Does it flash then stay steady on. Or does the light stay steady on right from the start. If it blinks first then goes steady, they need to be reprogrammed, or you have a bad sensor code and the dealership just keeps on reprogramming it and sending you on your way. It will turn back on again if that happens. When they reprogram the sensors back to the car, the hand held devise that they use will show the code for what tire and tire pressures. If your light is steady right from start up. Then you have pressure issues, or you have a sensor that is telling the BCM a wrong tire pressure. I have seen that. I have also seen a bad BCM not be able to read the sensors correctly.


----------



## KSagal (Feb 18, 2014)

*Similar problem*

I just got my 2003 Murano, and I love it.

I do have a bad sensor however, at least I think so.

I have looked for a way to turn off the alarm, but did not find it in my 2003 paperwork.
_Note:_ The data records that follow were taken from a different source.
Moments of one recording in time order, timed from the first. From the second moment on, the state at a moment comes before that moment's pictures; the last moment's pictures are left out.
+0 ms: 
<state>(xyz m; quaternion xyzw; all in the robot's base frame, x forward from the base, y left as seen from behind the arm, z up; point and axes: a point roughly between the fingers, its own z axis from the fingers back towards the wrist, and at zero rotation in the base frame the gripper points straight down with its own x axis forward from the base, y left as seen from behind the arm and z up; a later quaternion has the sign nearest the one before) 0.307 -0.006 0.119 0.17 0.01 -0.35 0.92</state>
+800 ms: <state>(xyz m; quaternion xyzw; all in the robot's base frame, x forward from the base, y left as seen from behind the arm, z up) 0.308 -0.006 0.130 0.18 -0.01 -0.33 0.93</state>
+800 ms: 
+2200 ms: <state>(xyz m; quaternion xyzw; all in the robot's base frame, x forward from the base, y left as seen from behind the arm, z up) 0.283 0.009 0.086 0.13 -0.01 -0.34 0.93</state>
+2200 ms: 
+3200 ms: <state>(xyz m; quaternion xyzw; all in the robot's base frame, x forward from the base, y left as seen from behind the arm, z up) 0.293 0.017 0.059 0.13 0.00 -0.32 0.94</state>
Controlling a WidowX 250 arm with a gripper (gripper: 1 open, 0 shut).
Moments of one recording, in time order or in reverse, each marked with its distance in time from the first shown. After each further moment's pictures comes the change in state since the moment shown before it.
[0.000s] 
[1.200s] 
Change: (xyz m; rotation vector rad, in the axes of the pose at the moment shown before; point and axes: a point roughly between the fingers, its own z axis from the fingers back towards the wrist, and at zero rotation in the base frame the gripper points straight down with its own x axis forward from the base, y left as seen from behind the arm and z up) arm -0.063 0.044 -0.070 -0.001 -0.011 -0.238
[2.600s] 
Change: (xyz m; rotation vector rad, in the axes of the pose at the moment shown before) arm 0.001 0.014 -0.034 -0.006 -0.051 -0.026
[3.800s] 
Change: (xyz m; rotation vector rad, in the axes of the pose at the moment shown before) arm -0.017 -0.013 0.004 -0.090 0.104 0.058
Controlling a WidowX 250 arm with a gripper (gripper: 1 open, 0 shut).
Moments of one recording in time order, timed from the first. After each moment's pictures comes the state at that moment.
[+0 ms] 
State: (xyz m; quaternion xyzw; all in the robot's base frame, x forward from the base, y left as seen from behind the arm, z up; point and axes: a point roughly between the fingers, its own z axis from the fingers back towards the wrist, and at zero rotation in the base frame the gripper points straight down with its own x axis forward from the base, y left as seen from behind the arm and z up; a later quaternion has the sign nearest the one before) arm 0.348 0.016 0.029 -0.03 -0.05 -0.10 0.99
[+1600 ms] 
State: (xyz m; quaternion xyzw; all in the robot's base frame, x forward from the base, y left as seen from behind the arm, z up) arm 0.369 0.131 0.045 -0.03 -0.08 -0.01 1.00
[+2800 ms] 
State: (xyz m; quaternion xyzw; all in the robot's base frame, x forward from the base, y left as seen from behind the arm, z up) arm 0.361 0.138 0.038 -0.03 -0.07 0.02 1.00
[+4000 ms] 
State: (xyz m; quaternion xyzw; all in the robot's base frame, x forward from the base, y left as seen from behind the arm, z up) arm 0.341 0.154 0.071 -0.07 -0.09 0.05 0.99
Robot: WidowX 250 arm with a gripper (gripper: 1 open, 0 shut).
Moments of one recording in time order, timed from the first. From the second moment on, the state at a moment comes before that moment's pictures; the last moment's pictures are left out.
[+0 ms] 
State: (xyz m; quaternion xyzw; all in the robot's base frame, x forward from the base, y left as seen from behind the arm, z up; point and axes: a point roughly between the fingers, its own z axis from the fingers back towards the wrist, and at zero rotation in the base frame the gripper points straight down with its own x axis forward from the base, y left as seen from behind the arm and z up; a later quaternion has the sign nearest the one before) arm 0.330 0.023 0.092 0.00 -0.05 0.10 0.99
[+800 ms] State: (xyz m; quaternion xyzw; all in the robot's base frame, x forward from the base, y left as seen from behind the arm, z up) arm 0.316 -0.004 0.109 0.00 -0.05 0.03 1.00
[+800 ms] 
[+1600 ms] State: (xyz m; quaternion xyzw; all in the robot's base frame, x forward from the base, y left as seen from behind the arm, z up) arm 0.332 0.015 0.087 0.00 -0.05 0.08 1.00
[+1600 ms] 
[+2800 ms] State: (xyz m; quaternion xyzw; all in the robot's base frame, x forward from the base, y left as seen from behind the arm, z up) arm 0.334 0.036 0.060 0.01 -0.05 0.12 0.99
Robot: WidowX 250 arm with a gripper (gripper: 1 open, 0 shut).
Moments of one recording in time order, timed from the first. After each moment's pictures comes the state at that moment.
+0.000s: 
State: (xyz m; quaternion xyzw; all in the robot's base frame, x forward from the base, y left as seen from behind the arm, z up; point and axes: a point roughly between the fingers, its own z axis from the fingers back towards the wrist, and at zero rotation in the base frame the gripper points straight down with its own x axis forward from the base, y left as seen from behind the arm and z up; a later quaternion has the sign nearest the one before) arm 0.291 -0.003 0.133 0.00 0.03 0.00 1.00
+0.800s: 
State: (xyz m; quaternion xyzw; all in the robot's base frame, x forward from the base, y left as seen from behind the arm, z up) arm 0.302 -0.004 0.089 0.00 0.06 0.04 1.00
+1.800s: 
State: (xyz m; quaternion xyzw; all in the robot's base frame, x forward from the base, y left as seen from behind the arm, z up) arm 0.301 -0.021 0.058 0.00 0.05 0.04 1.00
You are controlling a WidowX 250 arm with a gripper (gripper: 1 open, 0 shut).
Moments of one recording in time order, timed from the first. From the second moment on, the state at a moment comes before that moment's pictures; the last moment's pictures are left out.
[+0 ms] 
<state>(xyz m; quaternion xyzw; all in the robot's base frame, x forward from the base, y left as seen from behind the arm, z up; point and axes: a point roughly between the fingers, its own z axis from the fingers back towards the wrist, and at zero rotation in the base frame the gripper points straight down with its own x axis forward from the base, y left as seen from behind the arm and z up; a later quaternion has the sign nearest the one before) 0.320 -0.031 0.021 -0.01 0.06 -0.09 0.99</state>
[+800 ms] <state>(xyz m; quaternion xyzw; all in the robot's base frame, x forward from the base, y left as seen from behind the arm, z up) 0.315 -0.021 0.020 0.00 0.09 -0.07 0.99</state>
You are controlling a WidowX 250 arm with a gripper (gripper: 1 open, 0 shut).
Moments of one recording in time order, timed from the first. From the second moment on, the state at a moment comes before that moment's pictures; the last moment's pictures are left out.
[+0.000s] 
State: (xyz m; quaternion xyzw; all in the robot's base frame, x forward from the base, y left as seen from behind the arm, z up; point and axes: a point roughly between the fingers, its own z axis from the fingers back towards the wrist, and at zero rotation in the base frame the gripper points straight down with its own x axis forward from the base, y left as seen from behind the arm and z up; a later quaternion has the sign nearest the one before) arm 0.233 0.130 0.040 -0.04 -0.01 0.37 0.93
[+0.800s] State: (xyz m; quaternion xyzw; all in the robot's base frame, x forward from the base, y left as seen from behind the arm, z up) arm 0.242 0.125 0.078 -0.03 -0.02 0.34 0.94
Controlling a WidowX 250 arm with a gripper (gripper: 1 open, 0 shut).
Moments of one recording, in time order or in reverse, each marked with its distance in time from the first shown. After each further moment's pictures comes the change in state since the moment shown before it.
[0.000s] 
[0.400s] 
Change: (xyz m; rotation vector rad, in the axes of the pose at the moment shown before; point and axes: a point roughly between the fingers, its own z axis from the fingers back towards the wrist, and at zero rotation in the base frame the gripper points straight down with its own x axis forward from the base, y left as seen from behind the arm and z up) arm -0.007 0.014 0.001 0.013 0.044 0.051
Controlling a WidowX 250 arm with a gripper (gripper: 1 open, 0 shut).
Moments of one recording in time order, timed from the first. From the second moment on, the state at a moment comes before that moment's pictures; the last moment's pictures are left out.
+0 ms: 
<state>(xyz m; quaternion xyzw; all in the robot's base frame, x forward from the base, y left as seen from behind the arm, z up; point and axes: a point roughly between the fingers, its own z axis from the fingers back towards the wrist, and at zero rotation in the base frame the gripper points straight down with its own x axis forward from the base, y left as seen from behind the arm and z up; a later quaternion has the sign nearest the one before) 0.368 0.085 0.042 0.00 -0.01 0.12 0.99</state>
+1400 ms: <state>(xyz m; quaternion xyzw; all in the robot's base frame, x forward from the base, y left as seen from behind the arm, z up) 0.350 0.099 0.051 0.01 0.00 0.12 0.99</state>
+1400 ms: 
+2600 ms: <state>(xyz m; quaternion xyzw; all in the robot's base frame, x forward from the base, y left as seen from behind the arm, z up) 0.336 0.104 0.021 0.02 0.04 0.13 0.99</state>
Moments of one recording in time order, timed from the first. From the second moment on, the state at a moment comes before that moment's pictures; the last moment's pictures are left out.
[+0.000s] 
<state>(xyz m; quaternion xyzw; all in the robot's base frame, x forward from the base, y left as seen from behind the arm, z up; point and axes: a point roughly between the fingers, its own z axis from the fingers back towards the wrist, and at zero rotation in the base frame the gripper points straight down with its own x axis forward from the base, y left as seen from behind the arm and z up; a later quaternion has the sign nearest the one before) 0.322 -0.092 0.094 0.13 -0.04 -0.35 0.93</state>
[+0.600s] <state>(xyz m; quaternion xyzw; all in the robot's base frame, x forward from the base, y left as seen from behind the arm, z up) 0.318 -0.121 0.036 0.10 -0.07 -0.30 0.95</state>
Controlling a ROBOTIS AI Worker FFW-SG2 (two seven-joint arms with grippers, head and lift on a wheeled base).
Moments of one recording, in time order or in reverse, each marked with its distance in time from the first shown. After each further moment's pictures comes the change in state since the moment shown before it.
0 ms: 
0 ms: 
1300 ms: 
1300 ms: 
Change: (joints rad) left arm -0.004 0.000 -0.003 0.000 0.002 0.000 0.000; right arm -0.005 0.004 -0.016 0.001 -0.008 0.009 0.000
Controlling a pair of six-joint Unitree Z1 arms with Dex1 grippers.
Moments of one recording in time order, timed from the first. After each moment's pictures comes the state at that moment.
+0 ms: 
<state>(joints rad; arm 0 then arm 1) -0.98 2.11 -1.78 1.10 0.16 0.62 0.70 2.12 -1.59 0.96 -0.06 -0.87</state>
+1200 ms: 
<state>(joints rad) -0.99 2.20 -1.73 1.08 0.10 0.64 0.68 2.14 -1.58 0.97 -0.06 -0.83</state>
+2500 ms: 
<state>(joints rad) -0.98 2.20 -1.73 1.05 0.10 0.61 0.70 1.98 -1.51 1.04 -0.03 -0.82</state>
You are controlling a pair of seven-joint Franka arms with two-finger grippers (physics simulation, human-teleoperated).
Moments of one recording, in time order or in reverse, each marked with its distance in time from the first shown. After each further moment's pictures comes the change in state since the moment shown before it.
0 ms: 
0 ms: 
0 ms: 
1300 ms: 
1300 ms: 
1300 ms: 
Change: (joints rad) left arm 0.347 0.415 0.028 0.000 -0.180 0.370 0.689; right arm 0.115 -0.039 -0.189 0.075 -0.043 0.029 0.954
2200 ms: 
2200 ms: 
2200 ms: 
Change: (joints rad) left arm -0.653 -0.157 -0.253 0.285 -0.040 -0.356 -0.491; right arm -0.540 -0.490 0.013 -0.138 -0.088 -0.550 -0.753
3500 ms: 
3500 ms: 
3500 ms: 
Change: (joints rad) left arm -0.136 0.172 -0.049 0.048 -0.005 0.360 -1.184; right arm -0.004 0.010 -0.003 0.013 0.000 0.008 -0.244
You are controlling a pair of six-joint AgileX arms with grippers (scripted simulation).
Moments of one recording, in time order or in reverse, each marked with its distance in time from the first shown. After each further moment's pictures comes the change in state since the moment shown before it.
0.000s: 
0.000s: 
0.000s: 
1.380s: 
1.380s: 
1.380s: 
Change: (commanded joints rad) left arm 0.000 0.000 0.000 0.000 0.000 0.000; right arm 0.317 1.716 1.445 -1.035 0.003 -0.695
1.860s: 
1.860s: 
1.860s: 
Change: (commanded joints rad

I used the menu in the trip section, and get to the actual tire pressure that the sensors are reporting, and intermittantly get a blank value on one tire.

This is why I thought there is a bad sensor. Problem is, the book says that the 4 values listed are not in any particular order. 

1. How do I figure out which tire has the weak or bad sensor (It works sometime)

2. Is there a battery or something in the sensor on the wheel that can be replaced?

Any advise is welcome.


----------



## ziggatron (Feb 6, 2014)

No battery and they have started replacing the sensor with every tire change. You can take it up to most any tire shop Goodyear firestone discount and they can test and recalibrate the system.


----------